Awesome
About
- This repository consists of codes, models and data for:
"Cell-free biosynthesis combined with deep learning accelerates de novo-development of antimicrobial peptides" Nature Communications, 2023
Abstract: Bioactive peptides are key molecules in health and medicine. Deep learning holds a big promise for the discovery and design of bioactive peptides. Yet, suitable experimental approaches are required to validate candidates in high throughput and at low cost. Here, we established a cell-free protein synthesis (CFPS) pipeline for the rapid and inexpensive production of antimicrobial peptides (AMPs) directly from DNA templates. To validate our platform, we used deep learning to design thousands of AMPs de novo. Using computational methods, we prioritized 500 candidates that we produced and screened with our CFPS pipeline. We identified 30 functional AMPs, which we characterized further through molecular dynamics simulations, antimicrobial activity and toxicity. Notably, six de novo-AMPs feature broad-spectrum activity against multidrug-resistant pathogens and do not develop bacterial resistance.

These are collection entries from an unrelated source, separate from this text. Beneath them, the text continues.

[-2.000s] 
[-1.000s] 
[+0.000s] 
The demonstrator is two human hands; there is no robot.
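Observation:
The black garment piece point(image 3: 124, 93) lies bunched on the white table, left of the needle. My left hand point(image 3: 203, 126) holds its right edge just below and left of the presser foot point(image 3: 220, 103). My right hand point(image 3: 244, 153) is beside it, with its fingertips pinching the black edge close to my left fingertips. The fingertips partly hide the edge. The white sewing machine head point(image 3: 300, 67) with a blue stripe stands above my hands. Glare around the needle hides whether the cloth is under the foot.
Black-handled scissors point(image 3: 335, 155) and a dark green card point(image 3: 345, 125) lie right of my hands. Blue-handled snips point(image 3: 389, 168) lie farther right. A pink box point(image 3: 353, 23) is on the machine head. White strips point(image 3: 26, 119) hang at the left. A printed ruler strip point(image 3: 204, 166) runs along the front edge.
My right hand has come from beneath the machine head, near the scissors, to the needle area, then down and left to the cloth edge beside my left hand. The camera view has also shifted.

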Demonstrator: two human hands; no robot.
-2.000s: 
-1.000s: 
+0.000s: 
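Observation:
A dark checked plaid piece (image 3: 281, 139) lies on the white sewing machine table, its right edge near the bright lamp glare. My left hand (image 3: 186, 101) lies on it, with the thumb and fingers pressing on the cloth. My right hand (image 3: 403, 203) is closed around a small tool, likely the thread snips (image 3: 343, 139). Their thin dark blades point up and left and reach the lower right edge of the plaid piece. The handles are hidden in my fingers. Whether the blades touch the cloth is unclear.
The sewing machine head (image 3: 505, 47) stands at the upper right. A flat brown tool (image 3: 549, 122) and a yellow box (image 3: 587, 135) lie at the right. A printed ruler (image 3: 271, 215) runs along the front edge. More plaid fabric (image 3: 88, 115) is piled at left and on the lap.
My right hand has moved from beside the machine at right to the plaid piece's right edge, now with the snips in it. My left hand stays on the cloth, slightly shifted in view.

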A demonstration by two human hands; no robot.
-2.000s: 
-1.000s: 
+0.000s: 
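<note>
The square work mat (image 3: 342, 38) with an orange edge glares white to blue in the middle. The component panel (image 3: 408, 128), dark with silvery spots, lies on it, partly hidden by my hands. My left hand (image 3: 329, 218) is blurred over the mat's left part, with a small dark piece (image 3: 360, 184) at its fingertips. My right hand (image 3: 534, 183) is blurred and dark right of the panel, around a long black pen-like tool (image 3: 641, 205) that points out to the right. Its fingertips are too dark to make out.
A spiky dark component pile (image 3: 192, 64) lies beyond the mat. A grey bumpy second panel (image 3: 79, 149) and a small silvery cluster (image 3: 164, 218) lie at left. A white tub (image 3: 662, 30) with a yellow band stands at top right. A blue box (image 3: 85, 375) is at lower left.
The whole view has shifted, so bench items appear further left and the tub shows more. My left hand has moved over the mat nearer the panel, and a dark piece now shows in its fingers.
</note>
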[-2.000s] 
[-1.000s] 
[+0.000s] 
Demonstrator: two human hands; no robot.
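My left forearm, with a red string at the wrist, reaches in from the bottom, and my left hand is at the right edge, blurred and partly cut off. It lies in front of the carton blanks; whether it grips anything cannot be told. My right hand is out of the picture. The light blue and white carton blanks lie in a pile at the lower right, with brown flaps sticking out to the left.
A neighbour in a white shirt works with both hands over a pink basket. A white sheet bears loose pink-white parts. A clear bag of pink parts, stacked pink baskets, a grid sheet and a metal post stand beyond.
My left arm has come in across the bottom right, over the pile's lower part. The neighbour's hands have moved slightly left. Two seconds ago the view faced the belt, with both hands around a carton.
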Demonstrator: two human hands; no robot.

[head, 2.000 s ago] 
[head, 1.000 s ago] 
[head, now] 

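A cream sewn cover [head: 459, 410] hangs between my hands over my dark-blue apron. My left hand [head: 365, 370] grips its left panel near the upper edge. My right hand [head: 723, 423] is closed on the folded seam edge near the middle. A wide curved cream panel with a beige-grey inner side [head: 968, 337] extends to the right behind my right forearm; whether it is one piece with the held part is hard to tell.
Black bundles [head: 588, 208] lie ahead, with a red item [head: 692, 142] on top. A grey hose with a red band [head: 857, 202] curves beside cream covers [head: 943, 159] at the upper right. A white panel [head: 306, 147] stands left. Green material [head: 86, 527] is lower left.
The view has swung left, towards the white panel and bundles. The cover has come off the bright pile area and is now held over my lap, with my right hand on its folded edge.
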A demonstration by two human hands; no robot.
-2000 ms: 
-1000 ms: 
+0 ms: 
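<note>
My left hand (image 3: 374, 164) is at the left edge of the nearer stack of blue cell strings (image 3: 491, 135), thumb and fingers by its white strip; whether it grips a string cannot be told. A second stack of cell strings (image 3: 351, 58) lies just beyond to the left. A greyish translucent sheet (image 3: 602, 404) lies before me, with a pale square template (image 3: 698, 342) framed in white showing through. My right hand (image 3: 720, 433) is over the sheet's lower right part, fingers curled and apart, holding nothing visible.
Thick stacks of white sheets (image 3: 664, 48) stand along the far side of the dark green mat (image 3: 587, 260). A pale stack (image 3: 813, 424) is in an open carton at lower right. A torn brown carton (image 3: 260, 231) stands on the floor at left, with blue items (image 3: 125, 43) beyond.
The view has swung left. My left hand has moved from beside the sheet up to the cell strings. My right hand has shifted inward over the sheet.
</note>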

Our work demonstrates the potential of CFPS for production and testing of bioactive peptides within less than 24 hours and <10$ per screen.
Setup
- Clone this repo to your local machine using git clone
- Change the directory to the cloned repo
- Optionally build a new virtual environment
- Run pip install -r requirements.txt
- For a quick glance at the whole workflow run
python example.py
Supporting information for the paper
30AMPs.txt is the sequence of functional de-novo peptides discovered and characterized in this work in FASTA format. 500gen.txt is the sequence of peptides we built in the lab. biochem folder contains data for supplementary figures X. train_data folder contains data we used for model training.